The problem »
Print every line below exactly. Skip the pictures.

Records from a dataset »
▼▼▼
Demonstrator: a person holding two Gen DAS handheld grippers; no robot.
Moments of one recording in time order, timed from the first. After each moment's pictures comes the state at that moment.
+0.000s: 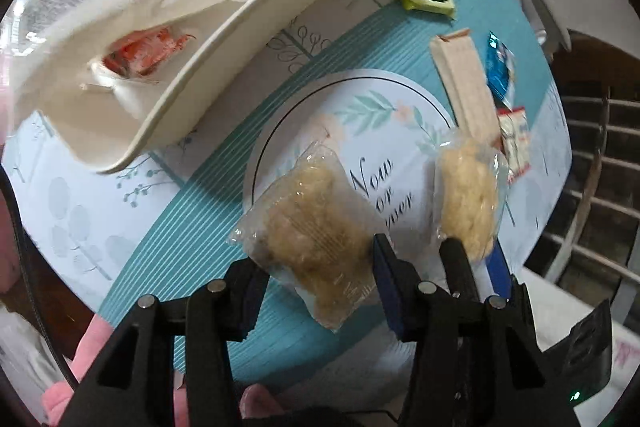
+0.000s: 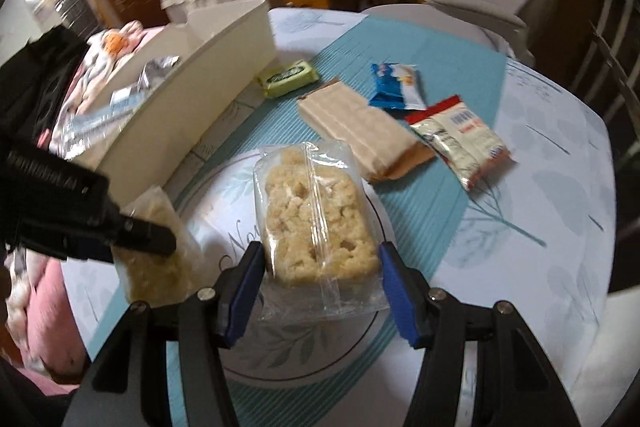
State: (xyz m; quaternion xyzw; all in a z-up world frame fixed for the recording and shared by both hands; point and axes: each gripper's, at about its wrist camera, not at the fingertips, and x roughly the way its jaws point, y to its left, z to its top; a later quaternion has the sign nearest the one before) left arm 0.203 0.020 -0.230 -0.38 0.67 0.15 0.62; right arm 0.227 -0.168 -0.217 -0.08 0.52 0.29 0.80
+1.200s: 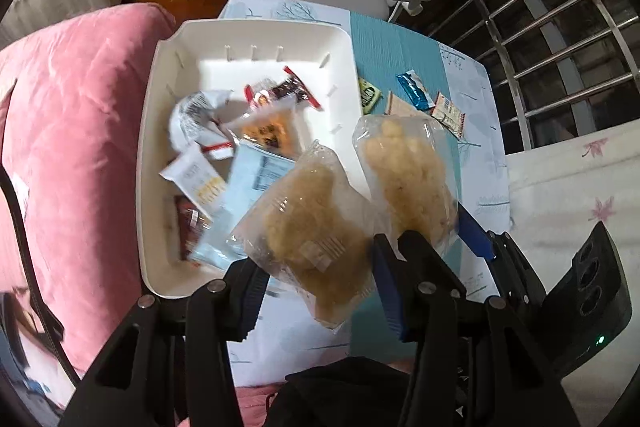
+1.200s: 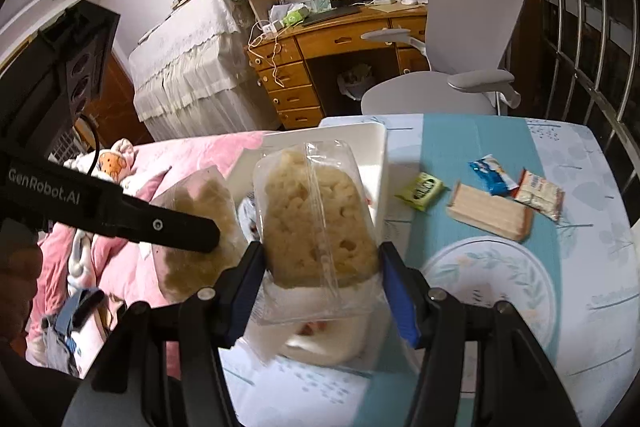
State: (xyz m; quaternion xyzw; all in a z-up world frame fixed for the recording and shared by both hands) left arm 0.205 0.203 -0.074 -0.12 0.64 -0.10 0.75; right arm 0.149 0.017 -0.098 0.07 0.42 0.21 0.88
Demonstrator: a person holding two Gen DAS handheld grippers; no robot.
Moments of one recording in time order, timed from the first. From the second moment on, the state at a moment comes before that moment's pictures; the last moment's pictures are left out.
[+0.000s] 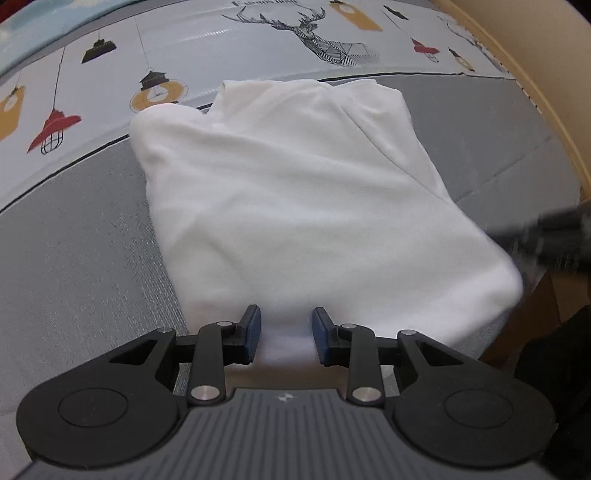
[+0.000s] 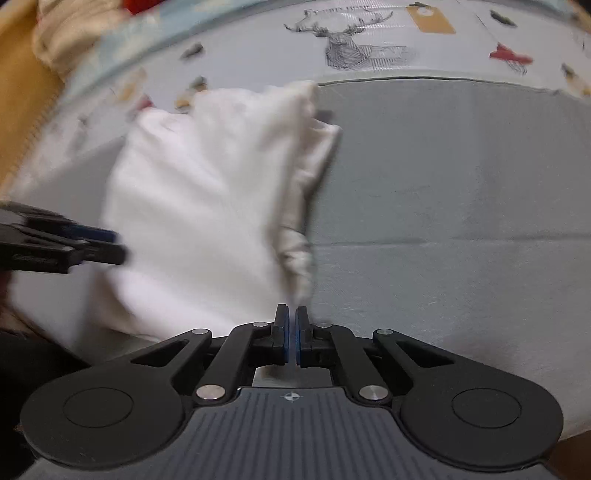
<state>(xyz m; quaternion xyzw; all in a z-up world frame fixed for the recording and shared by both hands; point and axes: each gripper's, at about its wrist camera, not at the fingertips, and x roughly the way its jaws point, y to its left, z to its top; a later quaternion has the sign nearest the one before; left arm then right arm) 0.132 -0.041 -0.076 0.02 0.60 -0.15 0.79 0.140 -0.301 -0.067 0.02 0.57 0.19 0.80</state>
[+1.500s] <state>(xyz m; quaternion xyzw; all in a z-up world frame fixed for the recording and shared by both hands) 0.139 -0.002 -0.056 -0.08 0.58 -0.10 0.80 0.149 -0.277 -0.076 -0.02 0.56 0.15 0.81</state>
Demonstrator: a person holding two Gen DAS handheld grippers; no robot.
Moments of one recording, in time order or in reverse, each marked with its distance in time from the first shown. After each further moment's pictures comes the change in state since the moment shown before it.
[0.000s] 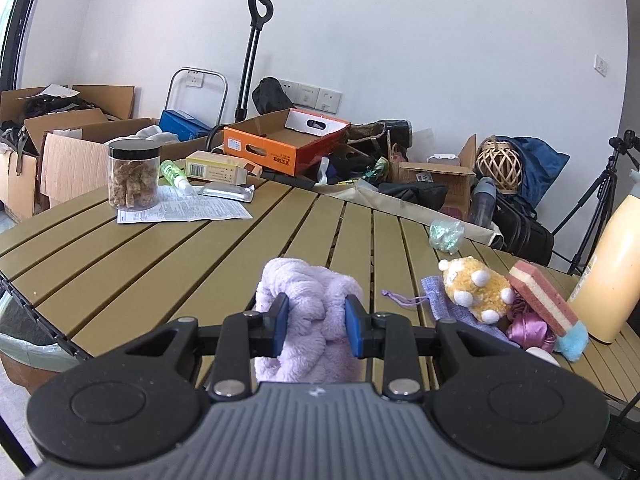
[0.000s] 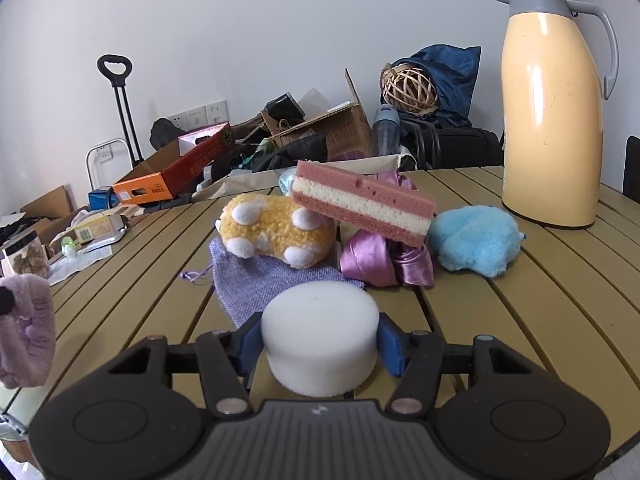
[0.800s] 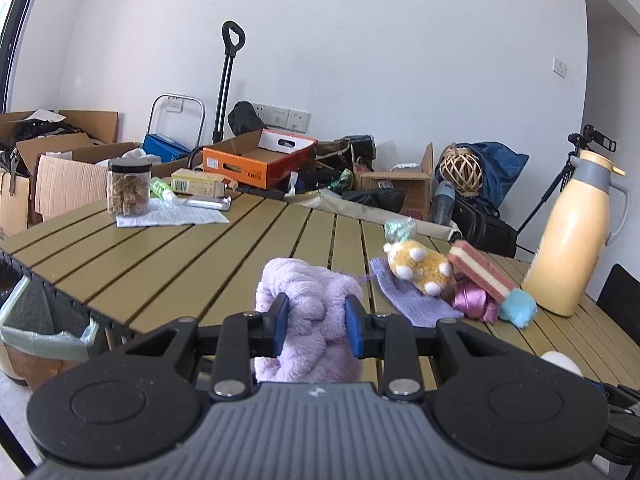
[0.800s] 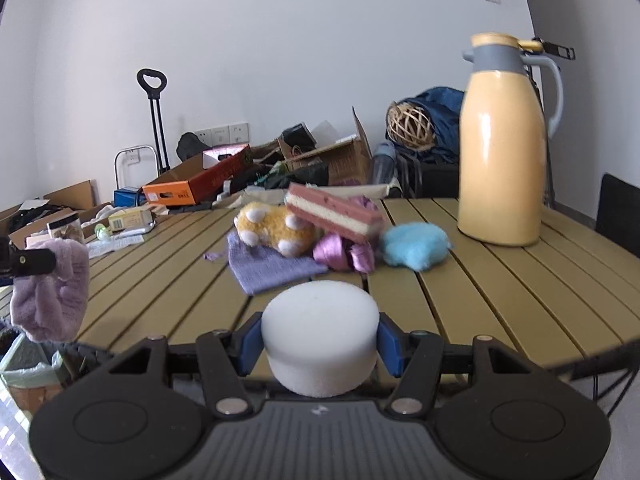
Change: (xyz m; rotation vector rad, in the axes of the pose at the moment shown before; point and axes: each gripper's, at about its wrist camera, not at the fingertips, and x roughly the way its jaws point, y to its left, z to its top) left arm -0.083 -0.026 -0.043 0.050 -0.063 -0.059; right arm -0.121 -0.035 -0.039 -0.090 -0.076 0.022
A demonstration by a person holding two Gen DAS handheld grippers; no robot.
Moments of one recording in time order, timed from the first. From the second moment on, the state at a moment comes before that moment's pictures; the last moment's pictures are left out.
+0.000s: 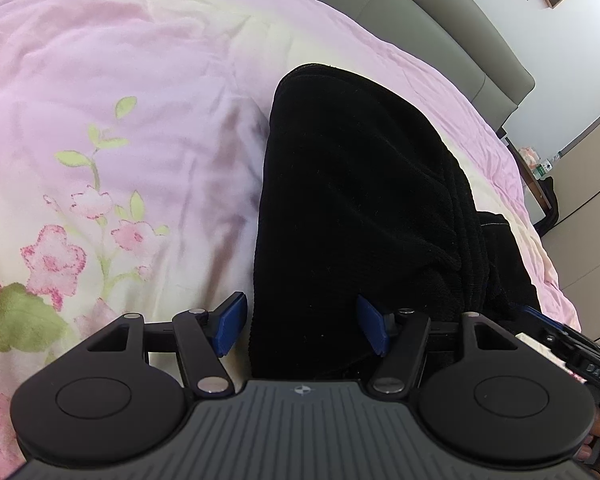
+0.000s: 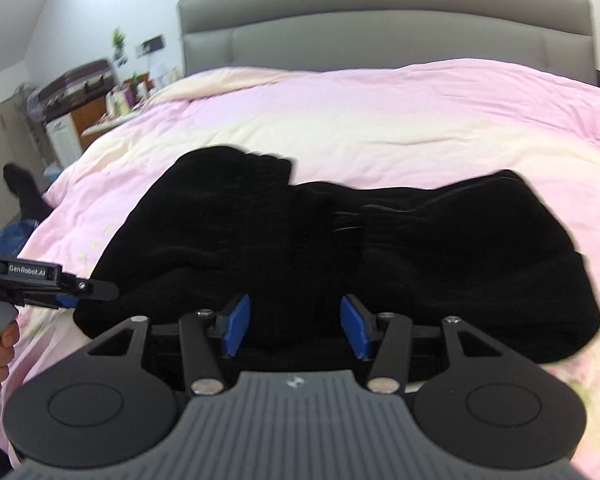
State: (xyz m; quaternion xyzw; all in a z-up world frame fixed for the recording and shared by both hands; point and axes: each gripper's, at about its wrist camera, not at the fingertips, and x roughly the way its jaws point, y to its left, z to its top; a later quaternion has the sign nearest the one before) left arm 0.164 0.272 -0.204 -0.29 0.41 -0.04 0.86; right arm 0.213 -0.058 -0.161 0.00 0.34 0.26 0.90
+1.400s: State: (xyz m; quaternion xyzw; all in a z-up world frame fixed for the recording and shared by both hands) left arm 0.176 0.260 -0.209 -0.36 0.42 0.07 0.83; right arm 0.288 -0.256 -0.271 0.54 0.33 0.03 0.77
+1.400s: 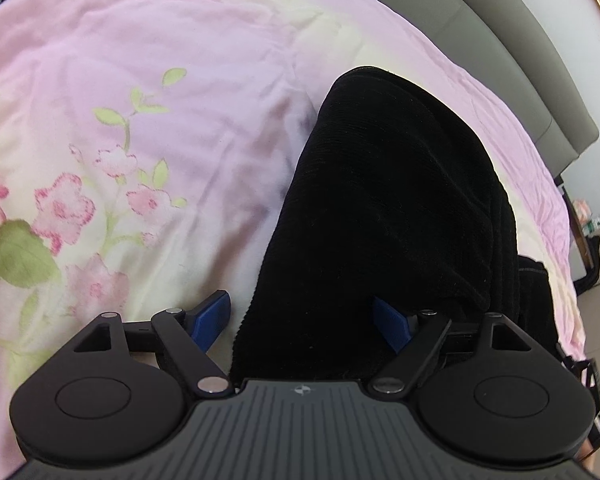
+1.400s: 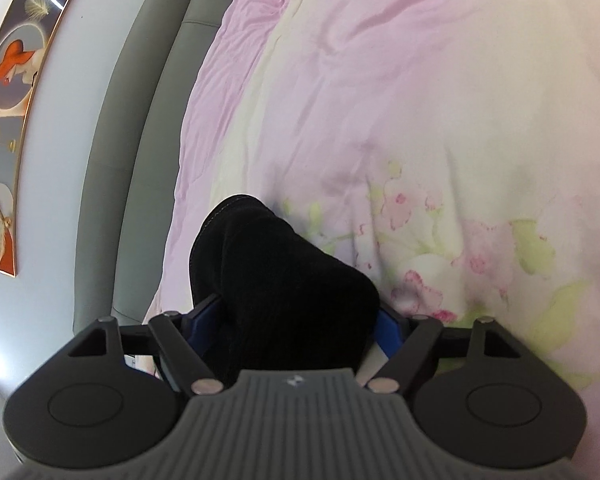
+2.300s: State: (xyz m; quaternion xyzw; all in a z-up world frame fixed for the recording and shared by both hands) left arm 0.153 0.268 -0.192 -0.36 0.41 0.07 0.84; right arm 0.246 -0.265 -0.265 0.54 0.40 0.06 0.74
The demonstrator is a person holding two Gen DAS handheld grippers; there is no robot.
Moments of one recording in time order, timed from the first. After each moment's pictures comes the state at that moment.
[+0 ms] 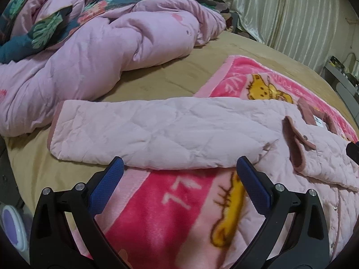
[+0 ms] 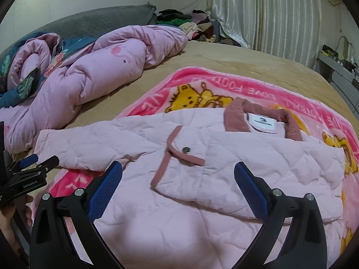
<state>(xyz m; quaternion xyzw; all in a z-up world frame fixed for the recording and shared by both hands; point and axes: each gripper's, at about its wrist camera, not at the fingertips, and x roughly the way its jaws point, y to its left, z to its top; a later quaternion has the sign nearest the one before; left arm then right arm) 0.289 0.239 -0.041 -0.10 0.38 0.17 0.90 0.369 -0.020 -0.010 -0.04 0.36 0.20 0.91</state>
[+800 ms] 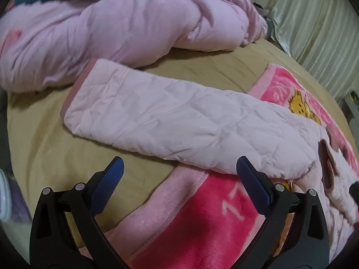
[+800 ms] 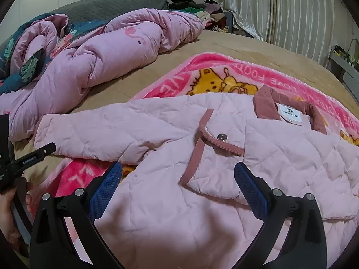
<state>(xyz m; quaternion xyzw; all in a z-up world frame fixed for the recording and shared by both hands) 0.271 0.332 -0.086 -0.21 0.39 0.23 0.87 0.371 0.023 -0.047 -0.05 0.39 0.22 0.89</state>
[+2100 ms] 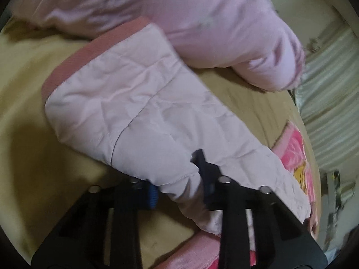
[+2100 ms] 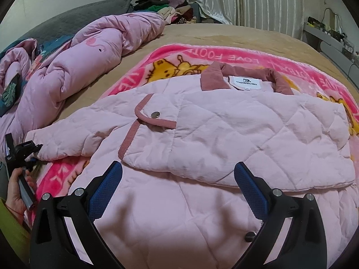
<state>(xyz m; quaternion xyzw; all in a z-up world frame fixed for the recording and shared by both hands) 0.281 0.423 -0.127 -0.40 0.32 0.26 0.82 0.369 -0.067 -0.060 0.01 0.41 0.15 0.90</state>
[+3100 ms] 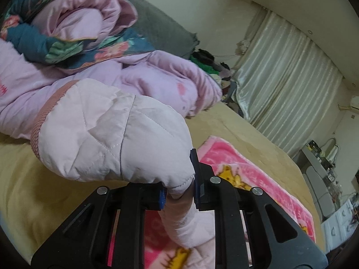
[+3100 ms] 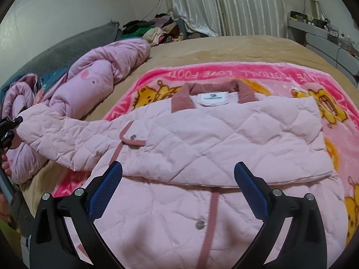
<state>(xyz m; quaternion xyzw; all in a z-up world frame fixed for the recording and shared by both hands) 0.288 0.281 0.072 -0.26 0.19 0.15 0.93 0.340 -0.166 -0.017 0.09 0.37 0.13 0.92</state>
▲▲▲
Exercise output »
Demonstrator: a person holding two Gen DAS handheld grippers; no robot.
Moments of one recording in time order, timed from the first. After each moment's pictures comes the state at that moment.
+0.000s: 
+0.000s: 
State: (xyz m; quaternion xyzw; all in a z-up world frame fixed for the recording and shared by both hands; point and axes: each gripper's, at about its wrist camera, not at the fingertips, and x roughly the way its jaws point, y to its left, z to its top; a later quaternion has the sign nearest the one before) left arm 0.203 0.020 -0.230 -0.38 0.67 0.15 0.62; right arm 0.227 -0.168 -0.217 -0.08 0.52 0.29 0.80
+1.200s: 
+1.200s: 
State: (xyz m; quaternion xyzw; all in a z-up world frame fixed for the recording and shared by both hands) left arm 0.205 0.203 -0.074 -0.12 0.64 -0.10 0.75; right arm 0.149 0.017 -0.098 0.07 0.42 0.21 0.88
Demonstrator: a person holding two Gen DAS handheld grippers; no robot.
Moments of one recording in time order, timed from the first. From the second moment on, the state at a moment comes before that moment's pictures; the last moment's pictures are left out.
[+0.000s] 
[+0.000s] 
<state>(xyz m; quaternion xyzw; all in a z-up world frame fixed for the recording and shared by both hands; point and axes: each gripper's, at about its wrist camera, not at the fingertips, and x roughly the way its jaws point, y to its left, z to its top; a later quaternion has the sign nearest the one before; left arm then right arm) 0.132 -0.041 -0.076 0.02 0.60 -0.15 0.79 0.140 -0.301 -0.067 0.02 0.57 0.19 0.80</state>
[+1.500s] <state>(xyz m; quaternion xyzw; all in a z-up world frame fixed for the recording and shared by both hands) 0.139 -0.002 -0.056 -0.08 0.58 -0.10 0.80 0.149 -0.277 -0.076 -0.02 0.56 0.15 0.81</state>
Demonstrator: a person holding two Gen DAS handheld grippers; no robot.
Moments of one recording, in time order or in reverse, each marked with its distance in time from the first shown. After each further moment's pictures comes the change in state since the moment shown before it.
[0.000s] 
[0.000s] 
[0.800s] 
[0.800s] 
Change: (xyz m; rotation vector rad, in the axes of the pose at the moment shown before; point and axes: each gripper's, at about its wrist camera, not at the fingertips, and x roughly the way its jaws point, y to its left, z to its top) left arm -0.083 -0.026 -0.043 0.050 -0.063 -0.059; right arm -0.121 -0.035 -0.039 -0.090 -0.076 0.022
A demonstration by a person holding two Gen DAS handheld grippers; no robot.
Moments of one recording in time order, timed from the first. From the second moment on, the state at a moment comes before that moment's pictures; the last moment's pictures are left out.
+0.000s: 
+0.000s: 
State: (xyz m; quaternion xyzw; all in a z-up world frame fixed for the recording and shared by both hands; point and axes: each gripper's, at about its wrist camera, not at the fingertips, and x roughly the way its jaws point, y to its left, z to its top; a later quaternion has the sign nearest the one before) left arm 0.164 0.272 -0.204 -0.29 0.41 -0.04 0.86; right arm 0.213 -0.058 -0.161 0.00 0.34 0.26 0.90
+1.400s: State: (xyz m; quaternion xyzw; all in a z-up world frame fixed for the recording and shared by both hands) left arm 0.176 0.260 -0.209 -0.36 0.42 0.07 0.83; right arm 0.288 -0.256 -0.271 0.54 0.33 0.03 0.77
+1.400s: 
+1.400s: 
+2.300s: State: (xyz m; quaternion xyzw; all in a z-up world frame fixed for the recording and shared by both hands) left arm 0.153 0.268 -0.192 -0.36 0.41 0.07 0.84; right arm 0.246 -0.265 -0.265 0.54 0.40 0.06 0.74
The demonstrator is a person holding two Gen DAS handheld grippers; there is no robot.
Moments of one recording in time order, timed from the first. After each moment's pictures comes the state at that moment.
[+0 ms] 
[+0 ms] 
<state>(xyz m; quaternion xyzw; all in a z-up world frame fixed for the recording and shared by both hands; point and axes: each gripper's, at about its wrist camera, not at the fingertips, and x roughly the way its jaws point, y to its left, z to its top; a later quaternion has the sign nearest the one before; left arm then right arm) 0.289 0.239 -0.041 -0.10 0.38 0.17 0.90 0.369 -0.020 -0.010 -0.04 0.36 0.20 0.91</state>
[+800 ms] 
[+800 ms] 
<state>(xyz m; quaternion xyzw; all in a z-up world frame fixed for the recording and shared by both hands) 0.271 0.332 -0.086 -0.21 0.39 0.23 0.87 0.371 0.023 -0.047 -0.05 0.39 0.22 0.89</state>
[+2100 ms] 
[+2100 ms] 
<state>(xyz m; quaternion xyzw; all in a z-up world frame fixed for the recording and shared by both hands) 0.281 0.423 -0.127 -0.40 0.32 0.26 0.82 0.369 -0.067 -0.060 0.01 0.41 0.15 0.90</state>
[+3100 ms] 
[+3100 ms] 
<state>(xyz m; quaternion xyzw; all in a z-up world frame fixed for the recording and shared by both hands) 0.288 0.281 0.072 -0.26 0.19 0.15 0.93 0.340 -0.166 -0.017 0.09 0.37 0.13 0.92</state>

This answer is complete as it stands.